“Was the body language coming out of Washington, Kiev and every European capital enough to provide some room for trade if he wanted it? Yes. But he didn’t seem to pick it up,” Mr. Kupchan said.
“I think that if we go back to the early 1990s, the US foreign policy institution has dismissed Russia’s objections to NATO enlargement too easily,” he added. “That said, stepping back from the events of recent months, the prospect of Ukraine joining NATO seems more like a smokescreen than the crux of the matter” to Mr Putin.
Understand the Russian attack on Ukraine
What is the basis of this invasion?

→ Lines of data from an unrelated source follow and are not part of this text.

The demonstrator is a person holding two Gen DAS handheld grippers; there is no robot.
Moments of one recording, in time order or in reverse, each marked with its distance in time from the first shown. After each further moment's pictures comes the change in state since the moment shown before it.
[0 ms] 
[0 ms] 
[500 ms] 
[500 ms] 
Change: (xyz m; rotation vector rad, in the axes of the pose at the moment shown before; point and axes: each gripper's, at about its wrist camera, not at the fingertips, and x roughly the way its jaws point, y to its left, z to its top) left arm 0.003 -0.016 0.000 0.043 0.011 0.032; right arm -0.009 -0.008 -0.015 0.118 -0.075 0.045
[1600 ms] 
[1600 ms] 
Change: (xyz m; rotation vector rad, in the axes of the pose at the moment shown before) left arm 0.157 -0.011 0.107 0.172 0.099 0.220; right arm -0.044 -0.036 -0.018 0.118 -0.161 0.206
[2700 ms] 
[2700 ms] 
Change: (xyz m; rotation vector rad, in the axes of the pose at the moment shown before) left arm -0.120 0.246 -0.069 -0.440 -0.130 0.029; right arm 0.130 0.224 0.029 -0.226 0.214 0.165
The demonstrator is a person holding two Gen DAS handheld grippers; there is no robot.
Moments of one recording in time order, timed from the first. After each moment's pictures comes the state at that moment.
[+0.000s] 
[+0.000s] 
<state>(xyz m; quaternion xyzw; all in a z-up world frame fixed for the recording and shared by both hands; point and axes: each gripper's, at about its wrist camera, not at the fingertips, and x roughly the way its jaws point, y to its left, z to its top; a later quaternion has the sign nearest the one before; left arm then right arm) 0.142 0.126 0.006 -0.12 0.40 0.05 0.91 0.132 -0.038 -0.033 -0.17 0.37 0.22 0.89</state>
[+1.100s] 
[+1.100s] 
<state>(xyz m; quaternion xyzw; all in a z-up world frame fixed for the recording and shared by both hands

Russia considers Ukraine to be within its natural sphere of influence, and it has become nervous about Ukraine’s proximity to the West and the prospect of the country becoming a member of NATO or the European Union. Although Ukraine is part of neither, it receives financial and military aid from the United States and Europe.

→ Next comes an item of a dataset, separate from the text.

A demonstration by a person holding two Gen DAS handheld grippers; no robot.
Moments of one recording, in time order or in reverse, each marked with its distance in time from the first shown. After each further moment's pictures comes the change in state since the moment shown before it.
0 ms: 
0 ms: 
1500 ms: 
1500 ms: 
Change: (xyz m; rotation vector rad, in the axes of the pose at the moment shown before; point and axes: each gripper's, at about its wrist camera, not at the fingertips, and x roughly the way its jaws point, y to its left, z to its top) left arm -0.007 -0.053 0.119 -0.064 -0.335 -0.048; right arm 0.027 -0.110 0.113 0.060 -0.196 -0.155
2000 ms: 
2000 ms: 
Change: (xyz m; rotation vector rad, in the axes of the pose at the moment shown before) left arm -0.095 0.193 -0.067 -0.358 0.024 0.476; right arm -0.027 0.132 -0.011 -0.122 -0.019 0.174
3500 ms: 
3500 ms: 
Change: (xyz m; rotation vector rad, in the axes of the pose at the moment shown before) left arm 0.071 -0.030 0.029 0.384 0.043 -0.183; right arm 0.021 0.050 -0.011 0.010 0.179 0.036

Andrew S. Weiss, the head of the Russia-Eurasia program at the Carnegie Endowment for International Peace, said Russia had made impossible demands from the start, but the illusion of diplomacy sparked a political debate in the West that Mr. P. Putin’s purposes. Moscow, he said, focused “quite cleverly on age-old complaints about Ukraine’s theoretical suitability for NATO membership, knowing that this issue triggers many people in the West.”
The United States had an “old and predictable academic debate with ourselves about whether previous administrations’ policies were unnecessarily provocative toward the Kremlin,” said Mr. weiss. That discussion, he added, played into the hands of “isolationists like former President Trump who argue that American alliances are an unnecessary burden and that Americans would do better to defend the border with Mexico.”

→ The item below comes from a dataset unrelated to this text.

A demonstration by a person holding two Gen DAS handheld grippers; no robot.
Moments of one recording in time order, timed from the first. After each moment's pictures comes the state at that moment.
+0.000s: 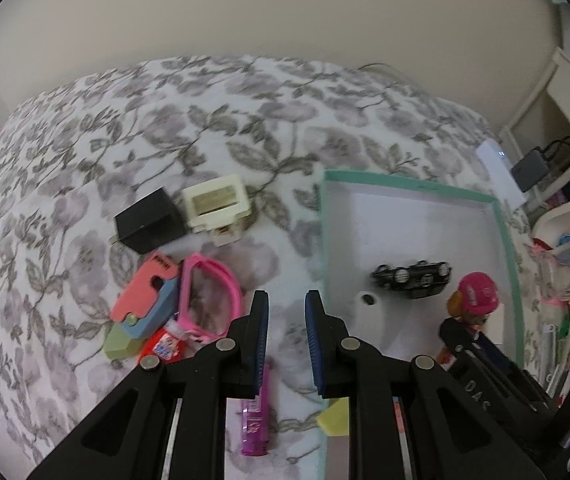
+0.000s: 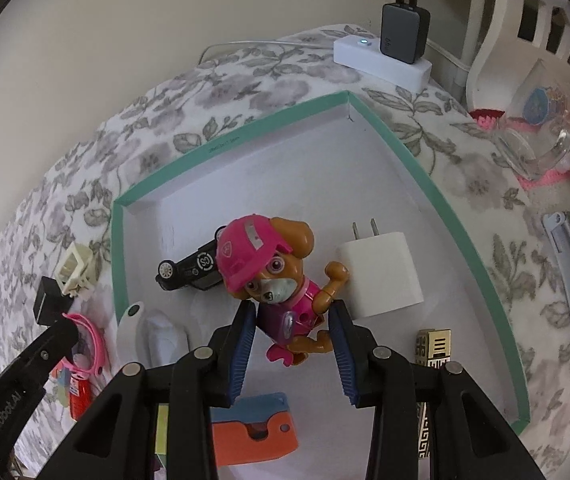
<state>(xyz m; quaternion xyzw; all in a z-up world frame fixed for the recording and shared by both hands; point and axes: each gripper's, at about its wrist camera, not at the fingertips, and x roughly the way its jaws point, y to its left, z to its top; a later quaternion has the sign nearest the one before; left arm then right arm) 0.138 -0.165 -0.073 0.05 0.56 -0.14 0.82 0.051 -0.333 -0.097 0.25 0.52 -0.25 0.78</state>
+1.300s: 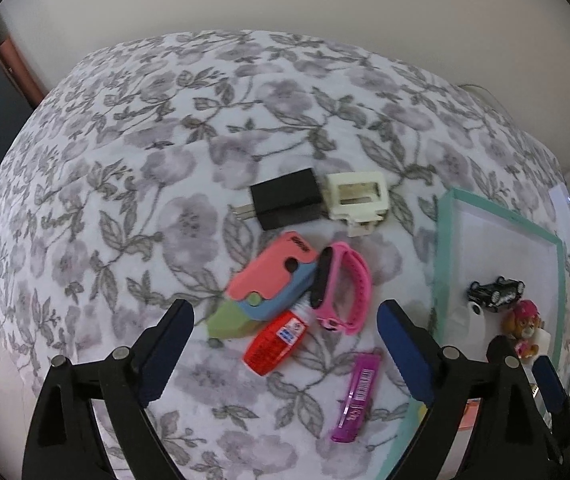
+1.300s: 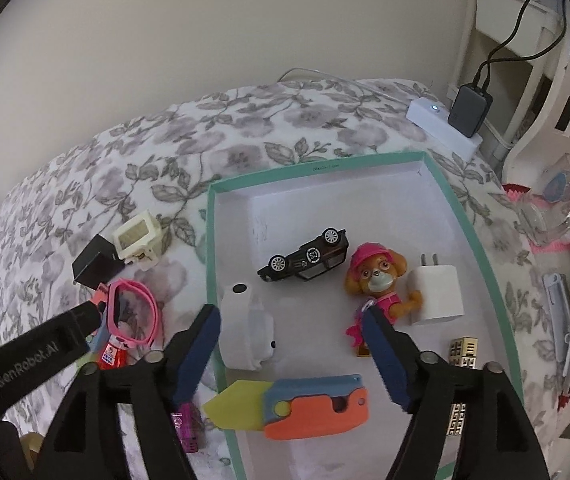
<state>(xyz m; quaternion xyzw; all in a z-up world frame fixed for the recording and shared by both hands) 0.159 -0.090 -0.071 0.02 0.58 -0.03 0.81 0.070 -0.263 -0.062 0.15 0.51 -0.20 0.83</state>
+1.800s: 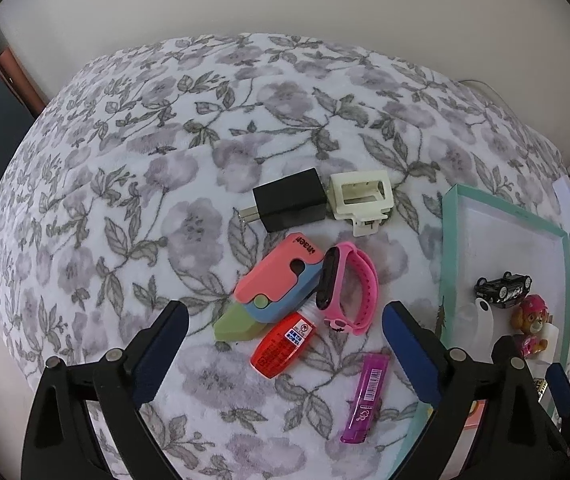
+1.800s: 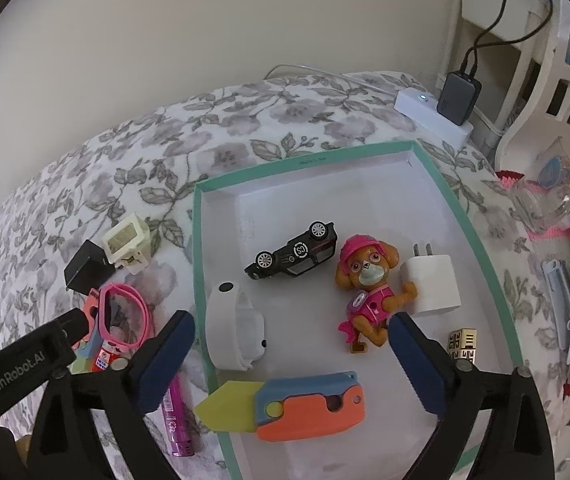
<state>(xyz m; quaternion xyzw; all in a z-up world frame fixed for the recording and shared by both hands) 0.158 -0.092 -0.072 0.04 0.58 -0.03 0.81 0.066 -0.269 -0.067 0.16 0.50 -0.22 0.82</state>
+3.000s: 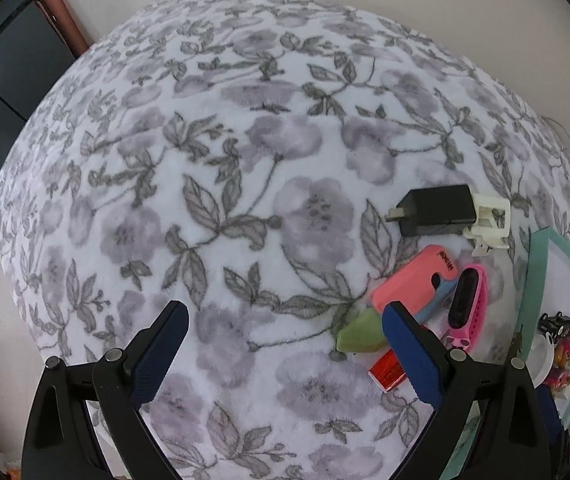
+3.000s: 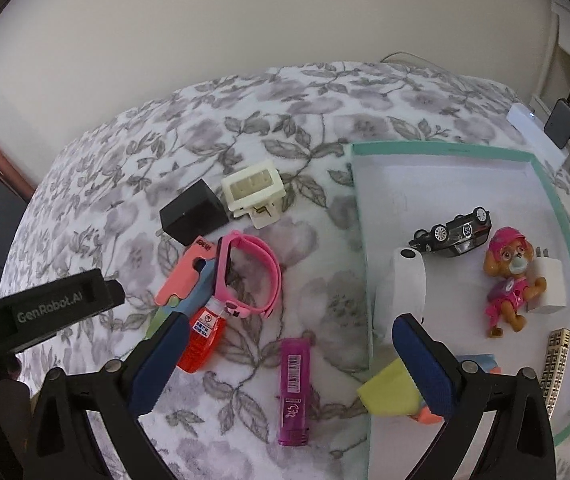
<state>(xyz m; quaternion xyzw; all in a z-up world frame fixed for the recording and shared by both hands) 0.180 0.005 -0.093 -0.02 0.62 0.05 0.78 0.093 -0.185 -0.082 0.14 0.53 -0.09 0.83</state>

“In Europe, where anti-Americanism and Ukraine fatigue lie just beneath the surface, the Kremlin’s Potemkin diplomacy has also paid off,” said Mr. weiss.
Kori Schake, the director of foreign and defense policy studies at the American Enterprise Institute, said it’s hard to know whether Mr. Putin ever took diplomacy seriously. But she said he might have expected the extreme pressures of invasion to break the West and make him concessions. “Because he underestimated Western unity, he may have felt trapped and couldn’t pull back without showing it,” she said.
Ms Schake said it was also possible that Mr Putin was shocked by the quality of the Biden government’s intelligence, including access to its war plans, “and furiously pulled the trigger.”